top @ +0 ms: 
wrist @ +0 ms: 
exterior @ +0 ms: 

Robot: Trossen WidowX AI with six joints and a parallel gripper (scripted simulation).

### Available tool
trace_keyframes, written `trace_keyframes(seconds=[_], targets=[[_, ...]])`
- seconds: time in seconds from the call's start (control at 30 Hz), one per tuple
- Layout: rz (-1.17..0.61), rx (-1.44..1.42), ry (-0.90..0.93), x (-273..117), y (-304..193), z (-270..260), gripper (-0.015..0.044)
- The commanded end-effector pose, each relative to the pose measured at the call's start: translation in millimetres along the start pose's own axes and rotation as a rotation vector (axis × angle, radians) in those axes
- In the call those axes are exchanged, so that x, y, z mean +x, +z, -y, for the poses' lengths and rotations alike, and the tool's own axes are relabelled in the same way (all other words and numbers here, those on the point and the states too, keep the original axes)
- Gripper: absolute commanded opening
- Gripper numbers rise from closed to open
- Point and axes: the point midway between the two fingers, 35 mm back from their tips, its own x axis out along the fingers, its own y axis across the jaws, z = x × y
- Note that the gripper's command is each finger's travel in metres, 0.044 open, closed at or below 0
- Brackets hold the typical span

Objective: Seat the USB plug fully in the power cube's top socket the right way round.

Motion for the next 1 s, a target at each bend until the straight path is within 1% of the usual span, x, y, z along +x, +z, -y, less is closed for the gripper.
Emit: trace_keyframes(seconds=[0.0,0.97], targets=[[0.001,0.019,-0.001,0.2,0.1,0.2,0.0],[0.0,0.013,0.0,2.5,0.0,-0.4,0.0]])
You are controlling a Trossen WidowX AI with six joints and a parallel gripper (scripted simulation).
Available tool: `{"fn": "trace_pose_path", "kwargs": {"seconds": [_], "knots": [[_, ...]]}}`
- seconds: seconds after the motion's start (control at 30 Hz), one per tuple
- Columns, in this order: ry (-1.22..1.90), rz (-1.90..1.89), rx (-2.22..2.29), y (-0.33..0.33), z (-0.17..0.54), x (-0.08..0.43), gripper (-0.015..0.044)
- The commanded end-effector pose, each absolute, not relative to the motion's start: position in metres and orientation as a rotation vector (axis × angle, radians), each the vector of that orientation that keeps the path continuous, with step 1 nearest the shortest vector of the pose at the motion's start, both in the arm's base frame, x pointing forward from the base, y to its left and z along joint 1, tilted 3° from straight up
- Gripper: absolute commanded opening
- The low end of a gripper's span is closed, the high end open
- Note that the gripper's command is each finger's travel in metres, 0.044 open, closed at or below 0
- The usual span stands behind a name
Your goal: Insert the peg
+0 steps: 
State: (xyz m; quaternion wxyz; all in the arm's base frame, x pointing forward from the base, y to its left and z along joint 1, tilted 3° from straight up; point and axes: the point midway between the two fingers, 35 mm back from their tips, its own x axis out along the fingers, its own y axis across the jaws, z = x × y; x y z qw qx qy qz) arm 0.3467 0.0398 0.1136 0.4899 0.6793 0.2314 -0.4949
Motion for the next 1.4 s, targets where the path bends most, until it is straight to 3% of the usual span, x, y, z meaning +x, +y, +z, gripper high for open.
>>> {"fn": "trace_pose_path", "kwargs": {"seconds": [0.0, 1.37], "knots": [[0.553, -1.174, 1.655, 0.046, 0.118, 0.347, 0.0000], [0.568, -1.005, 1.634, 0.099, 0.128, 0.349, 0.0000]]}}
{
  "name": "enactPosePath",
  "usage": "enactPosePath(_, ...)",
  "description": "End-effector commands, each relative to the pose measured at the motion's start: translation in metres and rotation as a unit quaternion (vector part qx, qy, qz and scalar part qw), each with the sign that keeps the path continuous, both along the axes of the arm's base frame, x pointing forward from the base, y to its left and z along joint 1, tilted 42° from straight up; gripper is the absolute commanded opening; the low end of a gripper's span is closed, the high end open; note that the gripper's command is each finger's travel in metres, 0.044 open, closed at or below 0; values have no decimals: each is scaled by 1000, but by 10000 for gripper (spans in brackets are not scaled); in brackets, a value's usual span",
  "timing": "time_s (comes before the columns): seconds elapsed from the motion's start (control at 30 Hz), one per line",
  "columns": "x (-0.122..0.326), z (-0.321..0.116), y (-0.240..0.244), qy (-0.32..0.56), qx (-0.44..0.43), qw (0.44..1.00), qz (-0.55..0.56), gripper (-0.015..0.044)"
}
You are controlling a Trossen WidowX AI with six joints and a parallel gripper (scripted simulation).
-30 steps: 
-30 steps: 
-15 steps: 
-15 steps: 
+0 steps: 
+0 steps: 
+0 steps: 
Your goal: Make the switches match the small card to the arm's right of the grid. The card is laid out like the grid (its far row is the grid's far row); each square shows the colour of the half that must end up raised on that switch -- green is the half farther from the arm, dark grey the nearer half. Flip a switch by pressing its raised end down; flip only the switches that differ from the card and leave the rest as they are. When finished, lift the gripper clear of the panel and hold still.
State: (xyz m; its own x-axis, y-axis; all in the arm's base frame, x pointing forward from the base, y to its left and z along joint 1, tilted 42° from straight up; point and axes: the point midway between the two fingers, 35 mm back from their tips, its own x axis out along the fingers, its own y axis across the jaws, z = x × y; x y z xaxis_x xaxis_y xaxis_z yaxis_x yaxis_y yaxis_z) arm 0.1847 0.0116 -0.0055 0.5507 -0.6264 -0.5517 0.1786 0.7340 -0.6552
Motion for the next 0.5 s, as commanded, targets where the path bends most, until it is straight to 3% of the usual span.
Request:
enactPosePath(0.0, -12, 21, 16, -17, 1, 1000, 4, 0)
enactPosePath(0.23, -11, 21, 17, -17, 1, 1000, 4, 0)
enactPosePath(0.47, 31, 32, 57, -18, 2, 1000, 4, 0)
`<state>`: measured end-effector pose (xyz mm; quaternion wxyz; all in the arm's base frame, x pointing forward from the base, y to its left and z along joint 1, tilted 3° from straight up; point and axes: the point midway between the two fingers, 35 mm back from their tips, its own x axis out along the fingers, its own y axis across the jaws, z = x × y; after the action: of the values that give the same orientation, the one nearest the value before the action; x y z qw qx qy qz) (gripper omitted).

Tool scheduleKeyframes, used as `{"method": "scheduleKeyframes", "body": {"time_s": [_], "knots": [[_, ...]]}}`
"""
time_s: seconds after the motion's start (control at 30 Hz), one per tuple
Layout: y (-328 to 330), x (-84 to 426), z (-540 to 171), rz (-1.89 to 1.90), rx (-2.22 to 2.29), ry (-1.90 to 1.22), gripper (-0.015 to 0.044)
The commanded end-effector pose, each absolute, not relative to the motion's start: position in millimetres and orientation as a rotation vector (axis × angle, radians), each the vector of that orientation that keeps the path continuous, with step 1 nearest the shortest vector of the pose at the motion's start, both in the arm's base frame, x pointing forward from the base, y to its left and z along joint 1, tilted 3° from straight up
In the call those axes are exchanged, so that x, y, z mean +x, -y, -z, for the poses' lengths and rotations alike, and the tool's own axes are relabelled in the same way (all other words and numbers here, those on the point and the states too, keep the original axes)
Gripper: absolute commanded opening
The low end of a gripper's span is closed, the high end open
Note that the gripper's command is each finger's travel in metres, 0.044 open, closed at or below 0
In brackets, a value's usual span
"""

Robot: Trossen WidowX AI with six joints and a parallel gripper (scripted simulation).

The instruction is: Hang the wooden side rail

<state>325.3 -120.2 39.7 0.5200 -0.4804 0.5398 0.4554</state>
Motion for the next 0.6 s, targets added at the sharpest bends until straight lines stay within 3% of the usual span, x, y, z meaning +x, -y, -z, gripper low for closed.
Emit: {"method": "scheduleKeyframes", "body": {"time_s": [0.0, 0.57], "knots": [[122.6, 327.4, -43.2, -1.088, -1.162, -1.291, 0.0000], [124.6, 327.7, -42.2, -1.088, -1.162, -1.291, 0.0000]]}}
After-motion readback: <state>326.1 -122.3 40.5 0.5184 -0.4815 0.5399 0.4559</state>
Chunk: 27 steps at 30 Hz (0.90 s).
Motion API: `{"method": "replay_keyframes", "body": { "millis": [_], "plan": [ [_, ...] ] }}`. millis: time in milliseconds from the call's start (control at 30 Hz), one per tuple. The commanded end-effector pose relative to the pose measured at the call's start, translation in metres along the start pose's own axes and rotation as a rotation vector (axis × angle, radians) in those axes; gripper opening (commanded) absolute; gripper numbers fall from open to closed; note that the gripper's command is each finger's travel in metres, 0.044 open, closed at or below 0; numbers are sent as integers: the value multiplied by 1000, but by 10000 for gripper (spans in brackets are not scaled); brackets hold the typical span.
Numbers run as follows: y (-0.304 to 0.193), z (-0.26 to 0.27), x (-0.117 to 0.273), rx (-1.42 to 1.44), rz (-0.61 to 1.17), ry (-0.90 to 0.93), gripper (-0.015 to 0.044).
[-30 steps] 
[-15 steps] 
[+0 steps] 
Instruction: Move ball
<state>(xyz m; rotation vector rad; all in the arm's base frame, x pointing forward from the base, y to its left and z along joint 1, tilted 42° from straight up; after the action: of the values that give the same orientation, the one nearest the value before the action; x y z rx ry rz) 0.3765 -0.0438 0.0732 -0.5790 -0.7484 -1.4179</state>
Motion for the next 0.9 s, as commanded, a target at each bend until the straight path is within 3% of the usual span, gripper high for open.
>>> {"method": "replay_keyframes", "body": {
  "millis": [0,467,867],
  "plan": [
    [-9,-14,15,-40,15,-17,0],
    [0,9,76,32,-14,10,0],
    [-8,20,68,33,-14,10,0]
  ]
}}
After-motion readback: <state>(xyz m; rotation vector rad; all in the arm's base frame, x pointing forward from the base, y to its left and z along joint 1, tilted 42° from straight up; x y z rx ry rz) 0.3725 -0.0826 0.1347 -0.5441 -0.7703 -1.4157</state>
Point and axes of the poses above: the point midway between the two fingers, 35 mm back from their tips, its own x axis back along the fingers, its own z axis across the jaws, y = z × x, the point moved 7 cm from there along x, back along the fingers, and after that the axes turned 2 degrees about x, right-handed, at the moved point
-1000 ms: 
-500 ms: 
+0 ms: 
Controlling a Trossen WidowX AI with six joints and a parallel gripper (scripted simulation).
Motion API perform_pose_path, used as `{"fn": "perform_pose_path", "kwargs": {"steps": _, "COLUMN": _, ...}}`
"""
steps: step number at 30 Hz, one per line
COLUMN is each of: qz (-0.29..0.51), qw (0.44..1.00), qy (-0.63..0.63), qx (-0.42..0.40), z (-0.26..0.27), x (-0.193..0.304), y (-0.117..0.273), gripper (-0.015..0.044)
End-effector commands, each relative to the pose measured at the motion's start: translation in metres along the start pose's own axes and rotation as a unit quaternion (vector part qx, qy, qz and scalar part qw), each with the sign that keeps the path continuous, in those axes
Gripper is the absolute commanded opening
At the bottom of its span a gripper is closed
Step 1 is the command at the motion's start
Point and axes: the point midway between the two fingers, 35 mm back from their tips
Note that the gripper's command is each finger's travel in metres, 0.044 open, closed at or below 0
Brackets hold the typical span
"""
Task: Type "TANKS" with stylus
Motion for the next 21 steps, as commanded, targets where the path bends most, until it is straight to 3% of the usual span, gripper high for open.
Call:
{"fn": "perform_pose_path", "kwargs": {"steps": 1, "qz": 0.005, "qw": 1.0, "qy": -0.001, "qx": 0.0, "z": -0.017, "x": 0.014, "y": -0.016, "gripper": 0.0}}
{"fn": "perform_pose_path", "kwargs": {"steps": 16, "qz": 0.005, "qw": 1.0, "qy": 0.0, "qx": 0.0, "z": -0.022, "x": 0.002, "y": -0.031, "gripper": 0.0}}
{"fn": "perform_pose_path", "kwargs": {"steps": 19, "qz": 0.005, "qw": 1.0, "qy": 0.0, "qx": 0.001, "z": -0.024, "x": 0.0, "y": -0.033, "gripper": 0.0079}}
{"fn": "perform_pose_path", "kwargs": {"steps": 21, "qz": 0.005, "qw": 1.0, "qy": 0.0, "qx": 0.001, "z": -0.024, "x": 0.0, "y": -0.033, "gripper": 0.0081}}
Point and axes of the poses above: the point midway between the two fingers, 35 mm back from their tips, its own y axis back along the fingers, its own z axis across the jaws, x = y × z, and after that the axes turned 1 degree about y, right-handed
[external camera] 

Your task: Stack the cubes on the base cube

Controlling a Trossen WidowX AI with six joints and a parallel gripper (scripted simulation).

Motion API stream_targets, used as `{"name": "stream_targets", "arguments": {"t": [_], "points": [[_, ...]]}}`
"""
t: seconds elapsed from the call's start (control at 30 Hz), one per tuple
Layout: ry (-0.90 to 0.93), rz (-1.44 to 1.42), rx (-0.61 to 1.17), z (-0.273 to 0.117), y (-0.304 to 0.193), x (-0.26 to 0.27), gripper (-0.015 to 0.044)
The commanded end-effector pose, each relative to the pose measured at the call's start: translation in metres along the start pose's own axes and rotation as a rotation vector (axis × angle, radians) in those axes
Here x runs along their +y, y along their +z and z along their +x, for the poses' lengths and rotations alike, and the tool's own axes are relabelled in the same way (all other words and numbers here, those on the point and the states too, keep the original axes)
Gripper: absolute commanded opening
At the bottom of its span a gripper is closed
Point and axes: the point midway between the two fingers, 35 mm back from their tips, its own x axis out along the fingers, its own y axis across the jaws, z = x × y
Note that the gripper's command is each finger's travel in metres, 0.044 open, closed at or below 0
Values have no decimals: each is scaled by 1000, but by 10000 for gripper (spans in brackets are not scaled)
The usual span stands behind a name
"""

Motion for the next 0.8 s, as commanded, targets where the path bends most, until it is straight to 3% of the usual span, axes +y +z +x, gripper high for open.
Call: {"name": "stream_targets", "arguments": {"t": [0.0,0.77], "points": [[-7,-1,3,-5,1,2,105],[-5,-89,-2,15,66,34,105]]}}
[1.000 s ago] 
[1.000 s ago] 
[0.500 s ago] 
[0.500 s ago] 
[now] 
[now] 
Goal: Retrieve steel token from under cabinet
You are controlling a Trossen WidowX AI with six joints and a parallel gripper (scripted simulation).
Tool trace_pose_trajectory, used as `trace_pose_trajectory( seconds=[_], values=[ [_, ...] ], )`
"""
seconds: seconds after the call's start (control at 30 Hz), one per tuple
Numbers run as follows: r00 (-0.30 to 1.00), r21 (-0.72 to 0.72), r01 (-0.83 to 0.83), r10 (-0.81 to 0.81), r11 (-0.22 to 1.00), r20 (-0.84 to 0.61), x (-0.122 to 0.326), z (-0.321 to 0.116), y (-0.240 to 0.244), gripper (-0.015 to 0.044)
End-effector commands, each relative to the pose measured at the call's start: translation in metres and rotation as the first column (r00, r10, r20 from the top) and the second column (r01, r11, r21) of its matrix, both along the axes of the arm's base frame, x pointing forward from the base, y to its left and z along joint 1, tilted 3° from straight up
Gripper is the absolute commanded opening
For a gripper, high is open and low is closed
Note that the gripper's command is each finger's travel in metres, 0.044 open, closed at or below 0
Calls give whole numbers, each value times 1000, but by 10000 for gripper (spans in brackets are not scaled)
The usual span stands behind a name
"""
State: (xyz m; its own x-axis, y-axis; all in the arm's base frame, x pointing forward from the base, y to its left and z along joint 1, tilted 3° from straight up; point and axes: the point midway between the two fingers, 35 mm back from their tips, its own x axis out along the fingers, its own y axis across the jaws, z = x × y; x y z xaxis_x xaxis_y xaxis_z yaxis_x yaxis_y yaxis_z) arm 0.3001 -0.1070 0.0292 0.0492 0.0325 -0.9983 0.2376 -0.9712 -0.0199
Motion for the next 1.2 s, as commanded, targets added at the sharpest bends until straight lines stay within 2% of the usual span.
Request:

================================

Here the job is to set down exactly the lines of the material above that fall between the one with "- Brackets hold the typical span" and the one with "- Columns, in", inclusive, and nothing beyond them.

- Brackets hold the typical span

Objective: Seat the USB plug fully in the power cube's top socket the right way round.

Motion for the next 1 s, a target at each bend until the straight path is within 1% of the usual span, x, y, z along +x, +z, -y, less is closed for the gripper.
Emit: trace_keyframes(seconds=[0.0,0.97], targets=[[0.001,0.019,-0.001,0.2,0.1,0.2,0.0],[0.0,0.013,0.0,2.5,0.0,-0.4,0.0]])
You are controlling a Trossen WidowX AI with six joints and a parallel gripper (scripted simulation).
Available tool: `{"fn": "trace_pose_path", "kwargs": {"seconds": [_], "knots": [[_, ...]]}}`
- seconds: seconds after the motion's start (control at 30 Hz), one per tuple
- Columns, in this order: ry (-1.22..1.90), rz (-1.90..1.89), rx (-2.22..2.29), y (-0.33..0.33), z (-0.17..0.54), x (-0.08..0.43), gripper (-0.015..0.044)

The output returned above is complete.